**HOW TO COMPLETE THIS TASK**. A verbatim reproduction of the lines below, from the line containing "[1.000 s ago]" through the line containing "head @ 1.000", both ends included, is the whole required output.

Records from a data source:
──────
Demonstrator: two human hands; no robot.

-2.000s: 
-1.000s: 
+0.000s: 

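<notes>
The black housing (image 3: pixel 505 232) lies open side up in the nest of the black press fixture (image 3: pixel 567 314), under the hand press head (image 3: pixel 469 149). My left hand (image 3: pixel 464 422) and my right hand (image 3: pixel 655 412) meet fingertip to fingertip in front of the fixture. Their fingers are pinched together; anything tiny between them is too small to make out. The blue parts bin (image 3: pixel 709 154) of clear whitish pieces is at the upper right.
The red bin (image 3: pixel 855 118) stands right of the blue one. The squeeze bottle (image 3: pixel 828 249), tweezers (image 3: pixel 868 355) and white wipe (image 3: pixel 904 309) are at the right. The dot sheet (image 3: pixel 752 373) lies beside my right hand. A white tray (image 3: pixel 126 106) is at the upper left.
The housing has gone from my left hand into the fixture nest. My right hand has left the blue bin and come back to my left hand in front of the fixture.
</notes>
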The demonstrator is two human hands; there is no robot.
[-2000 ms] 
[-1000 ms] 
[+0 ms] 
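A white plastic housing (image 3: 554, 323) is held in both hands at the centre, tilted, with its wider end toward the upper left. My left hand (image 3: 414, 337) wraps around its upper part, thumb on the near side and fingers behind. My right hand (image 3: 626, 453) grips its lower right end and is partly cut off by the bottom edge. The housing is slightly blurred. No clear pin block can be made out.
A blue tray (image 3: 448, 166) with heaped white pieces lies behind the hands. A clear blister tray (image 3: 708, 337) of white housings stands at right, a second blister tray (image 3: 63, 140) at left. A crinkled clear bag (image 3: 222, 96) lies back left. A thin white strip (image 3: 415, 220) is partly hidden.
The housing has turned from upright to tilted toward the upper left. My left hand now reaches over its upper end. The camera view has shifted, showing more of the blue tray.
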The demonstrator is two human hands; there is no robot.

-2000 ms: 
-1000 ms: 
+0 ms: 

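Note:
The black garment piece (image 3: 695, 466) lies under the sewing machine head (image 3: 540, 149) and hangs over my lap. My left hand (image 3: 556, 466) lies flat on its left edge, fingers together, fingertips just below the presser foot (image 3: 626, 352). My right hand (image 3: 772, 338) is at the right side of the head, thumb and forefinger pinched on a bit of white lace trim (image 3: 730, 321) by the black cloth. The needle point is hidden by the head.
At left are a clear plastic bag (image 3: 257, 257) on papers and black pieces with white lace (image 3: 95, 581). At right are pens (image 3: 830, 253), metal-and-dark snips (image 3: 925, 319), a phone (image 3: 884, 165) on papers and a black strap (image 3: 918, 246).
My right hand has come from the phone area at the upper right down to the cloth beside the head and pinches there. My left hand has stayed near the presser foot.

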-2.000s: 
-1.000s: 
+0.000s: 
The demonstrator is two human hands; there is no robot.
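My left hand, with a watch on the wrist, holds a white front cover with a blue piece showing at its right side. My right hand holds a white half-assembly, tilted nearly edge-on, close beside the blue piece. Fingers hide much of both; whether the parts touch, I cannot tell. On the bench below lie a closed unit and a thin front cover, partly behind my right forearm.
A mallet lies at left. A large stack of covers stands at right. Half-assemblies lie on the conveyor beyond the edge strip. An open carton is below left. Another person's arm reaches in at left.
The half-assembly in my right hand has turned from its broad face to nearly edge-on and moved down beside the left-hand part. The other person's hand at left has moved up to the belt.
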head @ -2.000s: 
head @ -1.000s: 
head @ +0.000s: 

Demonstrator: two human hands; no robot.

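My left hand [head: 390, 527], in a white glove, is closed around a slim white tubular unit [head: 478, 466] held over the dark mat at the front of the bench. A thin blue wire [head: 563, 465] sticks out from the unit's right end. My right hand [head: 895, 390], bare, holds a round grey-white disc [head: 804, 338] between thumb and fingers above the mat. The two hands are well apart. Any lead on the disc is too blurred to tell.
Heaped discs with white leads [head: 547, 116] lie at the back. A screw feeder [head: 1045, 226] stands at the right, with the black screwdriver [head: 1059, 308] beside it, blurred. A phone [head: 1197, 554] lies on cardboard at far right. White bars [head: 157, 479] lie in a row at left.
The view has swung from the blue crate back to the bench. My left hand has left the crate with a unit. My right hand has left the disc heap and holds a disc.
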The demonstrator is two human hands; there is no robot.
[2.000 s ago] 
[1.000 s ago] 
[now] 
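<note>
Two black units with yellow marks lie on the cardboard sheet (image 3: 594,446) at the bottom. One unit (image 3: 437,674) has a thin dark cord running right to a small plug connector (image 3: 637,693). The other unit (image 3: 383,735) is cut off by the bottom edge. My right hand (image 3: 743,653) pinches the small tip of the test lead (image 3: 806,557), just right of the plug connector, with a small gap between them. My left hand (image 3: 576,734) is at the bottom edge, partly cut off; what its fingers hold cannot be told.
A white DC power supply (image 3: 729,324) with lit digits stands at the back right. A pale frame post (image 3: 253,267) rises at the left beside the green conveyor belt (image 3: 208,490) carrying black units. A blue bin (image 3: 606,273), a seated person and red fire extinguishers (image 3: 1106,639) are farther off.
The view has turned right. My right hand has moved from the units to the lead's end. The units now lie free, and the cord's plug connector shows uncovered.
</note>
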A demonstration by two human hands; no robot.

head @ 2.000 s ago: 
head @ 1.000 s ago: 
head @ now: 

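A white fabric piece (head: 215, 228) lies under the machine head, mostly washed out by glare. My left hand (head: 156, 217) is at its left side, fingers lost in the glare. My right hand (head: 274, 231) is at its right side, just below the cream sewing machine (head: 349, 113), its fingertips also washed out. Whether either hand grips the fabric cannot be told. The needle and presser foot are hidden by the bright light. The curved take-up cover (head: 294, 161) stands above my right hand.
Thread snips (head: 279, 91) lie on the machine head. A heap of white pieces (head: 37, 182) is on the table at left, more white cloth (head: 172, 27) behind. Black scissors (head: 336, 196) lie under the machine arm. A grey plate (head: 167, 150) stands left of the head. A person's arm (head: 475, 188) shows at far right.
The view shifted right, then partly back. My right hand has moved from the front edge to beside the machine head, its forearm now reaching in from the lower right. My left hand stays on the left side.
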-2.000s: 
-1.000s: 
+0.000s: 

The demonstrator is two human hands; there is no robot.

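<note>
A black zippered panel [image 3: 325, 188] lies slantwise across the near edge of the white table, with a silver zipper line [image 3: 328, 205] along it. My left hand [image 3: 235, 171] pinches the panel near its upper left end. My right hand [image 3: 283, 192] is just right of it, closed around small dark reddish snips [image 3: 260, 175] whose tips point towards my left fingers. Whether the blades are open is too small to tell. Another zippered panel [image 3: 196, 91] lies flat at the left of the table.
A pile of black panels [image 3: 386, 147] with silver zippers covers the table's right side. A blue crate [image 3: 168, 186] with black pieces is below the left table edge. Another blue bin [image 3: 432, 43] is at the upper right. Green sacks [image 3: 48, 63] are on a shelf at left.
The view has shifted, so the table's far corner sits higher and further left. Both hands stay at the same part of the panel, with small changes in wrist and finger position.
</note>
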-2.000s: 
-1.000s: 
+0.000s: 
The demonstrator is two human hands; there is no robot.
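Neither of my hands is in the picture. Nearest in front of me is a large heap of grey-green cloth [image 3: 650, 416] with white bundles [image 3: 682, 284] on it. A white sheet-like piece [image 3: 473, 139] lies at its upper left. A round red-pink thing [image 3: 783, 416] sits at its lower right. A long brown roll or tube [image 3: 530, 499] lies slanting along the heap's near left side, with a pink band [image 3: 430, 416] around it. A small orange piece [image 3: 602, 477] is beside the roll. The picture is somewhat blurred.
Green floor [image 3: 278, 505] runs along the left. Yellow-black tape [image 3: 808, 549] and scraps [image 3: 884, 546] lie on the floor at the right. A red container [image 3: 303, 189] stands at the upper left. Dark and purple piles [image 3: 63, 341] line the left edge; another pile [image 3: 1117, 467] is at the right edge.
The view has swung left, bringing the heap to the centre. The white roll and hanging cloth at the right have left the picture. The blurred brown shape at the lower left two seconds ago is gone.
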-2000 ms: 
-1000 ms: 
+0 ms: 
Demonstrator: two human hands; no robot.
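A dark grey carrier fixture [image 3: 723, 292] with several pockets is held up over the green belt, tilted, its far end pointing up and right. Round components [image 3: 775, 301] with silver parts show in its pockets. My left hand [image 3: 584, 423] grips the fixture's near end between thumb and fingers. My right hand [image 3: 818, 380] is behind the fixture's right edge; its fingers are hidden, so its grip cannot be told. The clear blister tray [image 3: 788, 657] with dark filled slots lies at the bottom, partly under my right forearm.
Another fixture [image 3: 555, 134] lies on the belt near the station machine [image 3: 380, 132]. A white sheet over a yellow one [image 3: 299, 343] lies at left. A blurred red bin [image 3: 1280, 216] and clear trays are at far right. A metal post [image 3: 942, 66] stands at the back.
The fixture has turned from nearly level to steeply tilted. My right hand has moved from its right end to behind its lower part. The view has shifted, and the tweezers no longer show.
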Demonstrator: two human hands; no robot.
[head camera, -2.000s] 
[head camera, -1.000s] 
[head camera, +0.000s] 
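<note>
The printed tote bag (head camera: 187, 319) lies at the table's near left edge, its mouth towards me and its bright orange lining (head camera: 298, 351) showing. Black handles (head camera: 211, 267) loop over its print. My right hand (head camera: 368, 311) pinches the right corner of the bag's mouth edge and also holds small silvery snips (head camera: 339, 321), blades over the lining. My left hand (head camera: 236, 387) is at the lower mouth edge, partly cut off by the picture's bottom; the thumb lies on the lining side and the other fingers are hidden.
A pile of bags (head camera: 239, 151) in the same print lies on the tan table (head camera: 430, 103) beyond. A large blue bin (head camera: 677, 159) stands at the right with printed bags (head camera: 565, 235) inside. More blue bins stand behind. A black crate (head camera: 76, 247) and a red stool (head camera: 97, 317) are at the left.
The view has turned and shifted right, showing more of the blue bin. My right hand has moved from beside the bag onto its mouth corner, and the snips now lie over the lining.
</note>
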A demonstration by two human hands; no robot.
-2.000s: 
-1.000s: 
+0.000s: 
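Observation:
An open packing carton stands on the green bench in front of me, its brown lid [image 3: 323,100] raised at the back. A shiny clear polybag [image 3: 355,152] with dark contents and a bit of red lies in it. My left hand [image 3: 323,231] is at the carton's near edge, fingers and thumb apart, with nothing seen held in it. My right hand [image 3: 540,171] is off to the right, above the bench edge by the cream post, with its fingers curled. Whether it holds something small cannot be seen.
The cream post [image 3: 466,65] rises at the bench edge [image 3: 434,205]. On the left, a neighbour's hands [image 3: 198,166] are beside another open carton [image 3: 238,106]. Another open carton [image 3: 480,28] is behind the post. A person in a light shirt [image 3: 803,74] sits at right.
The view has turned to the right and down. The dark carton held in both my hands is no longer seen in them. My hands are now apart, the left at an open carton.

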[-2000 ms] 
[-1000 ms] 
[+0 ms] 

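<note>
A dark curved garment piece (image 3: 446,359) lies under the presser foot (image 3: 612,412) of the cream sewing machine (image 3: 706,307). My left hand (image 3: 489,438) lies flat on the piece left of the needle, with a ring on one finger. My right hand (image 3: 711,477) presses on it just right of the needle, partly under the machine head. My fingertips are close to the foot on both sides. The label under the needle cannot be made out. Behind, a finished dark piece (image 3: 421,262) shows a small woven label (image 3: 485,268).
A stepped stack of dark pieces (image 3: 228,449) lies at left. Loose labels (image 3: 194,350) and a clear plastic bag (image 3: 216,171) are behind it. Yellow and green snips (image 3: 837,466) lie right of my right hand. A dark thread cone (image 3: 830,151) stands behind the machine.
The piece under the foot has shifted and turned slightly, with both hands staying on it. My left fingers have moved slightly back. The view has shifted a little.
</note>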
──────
**RESULT OF THIS EXERCISE**.
[1.000 s ago] 
[now] 
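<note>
Two black units with yellow marks lie on the cardboard sheet (image 3: 594,446) at the bottom. One unit (image 3: 437,674) has a thin dark cord running right to a small plug connector (image 3: 637,693). The other unit (image 3: 383,735) is cut off by the bottom edge. My right hand (image 3: 743,653) pinches the small tip of the test lead (image 3: 806,557), just right of the plug connector, with a small gap between them. My left hand (image 3: 576,734) is at the bottom edge, partly cut off; what its fingers hold cannot be told.
A white DC power supply (image 3: 729,324) with lit digits stands at the back right. A pale frame post (image 3: 253,267) rises at the left beside the green conveyor belt (image 3: 208,490) carrying black units. A blue bin (image 3: 606,273), a seated person and red fire extinguishers (image 3: 1106,639) are farther off.
The view has turned right. My right hand has moved from the units to the lead's end. The units now lie free, and the cord's plug connector shows uncovered.
</note>
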A demonstration by two human hands; no robot.

head @ 2.000 s ago: 
head @ 1.000 s ago: 

Here the output is complete.